_EXERCISE:_ Copy out each line of the entries where the word "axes" is present.
=== GIVEN DATA ===
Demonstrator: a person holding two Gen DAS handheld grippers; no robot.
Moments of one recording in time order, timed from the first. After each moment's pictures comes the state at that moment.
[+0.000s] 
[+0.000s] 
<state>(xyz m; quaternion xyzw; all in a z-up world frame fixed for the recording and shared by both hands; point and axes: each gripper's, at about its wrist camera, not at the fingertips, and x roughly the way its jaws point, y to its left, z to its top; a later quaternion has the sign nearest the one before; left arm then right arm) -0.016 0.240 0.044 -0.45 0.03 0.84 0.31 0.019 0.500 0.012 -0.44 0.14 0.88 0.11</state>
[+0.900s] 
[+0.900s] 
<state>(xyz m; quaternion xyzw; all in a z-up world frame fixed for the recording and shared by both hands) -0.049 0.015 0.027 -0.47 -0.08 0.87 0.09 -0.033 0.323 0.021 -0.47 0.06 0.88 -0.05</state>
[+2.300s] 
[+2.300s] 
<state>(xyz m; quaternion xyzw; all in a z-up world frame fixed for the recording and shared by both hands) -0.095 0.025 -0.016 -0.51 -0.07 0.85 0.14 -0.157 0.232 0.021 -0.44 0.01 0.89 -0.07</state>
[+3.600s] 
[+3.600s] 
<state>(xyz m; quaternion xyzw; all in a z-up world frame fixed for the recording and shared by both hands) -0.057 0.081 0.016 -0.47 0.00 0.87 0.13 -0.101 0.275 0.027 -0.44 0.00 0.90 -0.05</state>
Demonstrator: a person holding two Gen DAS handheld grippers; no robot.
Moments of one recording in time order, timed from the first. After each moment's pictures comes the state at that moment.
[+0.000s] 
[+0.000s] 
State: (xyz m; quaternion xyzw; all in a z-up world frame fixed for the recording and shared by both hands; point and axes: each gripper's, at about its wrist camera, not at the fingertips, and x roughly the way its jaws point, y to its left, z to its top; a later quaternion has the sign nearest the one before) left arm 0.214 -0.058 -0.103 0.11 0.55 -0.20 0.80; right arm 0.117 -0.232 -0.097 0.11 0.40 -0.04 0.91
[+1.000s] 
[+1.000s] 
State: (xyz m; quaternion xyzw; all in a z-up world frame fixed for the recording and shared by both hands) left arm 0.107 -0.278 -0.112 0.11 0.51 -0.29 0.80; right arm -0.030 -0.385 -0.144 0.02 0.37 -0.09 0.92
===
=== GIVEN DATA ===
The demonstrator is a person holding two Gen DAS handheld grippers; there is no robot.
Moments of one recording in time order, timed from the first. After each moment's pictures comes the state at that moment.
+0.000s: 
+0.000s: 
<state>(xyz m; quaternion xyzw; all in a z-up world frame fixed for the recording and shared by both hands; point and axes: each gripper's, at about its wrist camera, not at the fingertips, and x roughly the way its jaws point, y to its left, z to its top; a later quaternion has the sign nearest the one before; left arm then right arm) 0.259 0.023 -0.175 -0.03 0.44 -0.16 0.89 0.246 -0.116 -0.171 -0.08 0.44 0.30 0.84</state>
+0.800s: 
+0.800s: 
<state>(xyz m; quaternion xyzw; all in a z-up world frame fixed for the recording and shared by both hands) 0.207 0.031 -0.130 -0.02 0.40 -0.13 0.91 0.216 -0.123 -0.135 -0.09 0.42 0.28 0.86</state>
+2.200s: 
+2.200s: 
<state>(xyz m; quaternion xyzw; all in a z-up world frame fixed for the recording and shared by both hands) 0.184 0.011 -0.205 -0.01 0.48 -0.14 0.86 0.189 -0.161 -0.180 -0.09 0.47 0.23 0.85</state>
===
_ANSWER TO THIS PROBLEM:_
<state>(xyz m; quaternion xyzw; all in a z-up world frame fixed for the recording and shared by both hands; point and axes: each gripper's, at about its wrist camera, not at the fingertips, and x roughly the way its jaws point, y to its left, z to its top; a later quaternion has the sign nearest the one before; left arm then right arm) -0.016 0.240 0.044 -0.45 0.03 0.84 0.31 0.019 0.500 0.012 -0.44 0.14 0.88 0.11</state>
State: (xyz m; quaternion xyzw; all in a z-up world frame fixed for the recording and shared by both hands; point and axes: each gripper's, at about its wrist camera, not at the fingertips, and x roughly the way its jaws point, y to its left, z to its top; a later quaternion has the sign nearest the one before) left arm 0.214 -0.058 -0.103 0.11 0.55 -0.20 0.80; right arm 0.117 -0.232 -0.097 0.11 0.40 -0.04 0.91
<state>(xyz m; quaternion xyzw; all in a z-up world frame fixed for the recording and shared by both hands; point and axes: each gripper's, at about its wrist camera, not at the fingertips, and x roughly the way its jaws point, y to its left, z to its top; a later quaternion has the sign nearest the one before; left arm then right arm) 0.259 0.023 -0.175 -0.03 0.44 -0.16 0.89 0.246 -0.116 -0.171 -0.08 0.44 0.30 0.84</state>

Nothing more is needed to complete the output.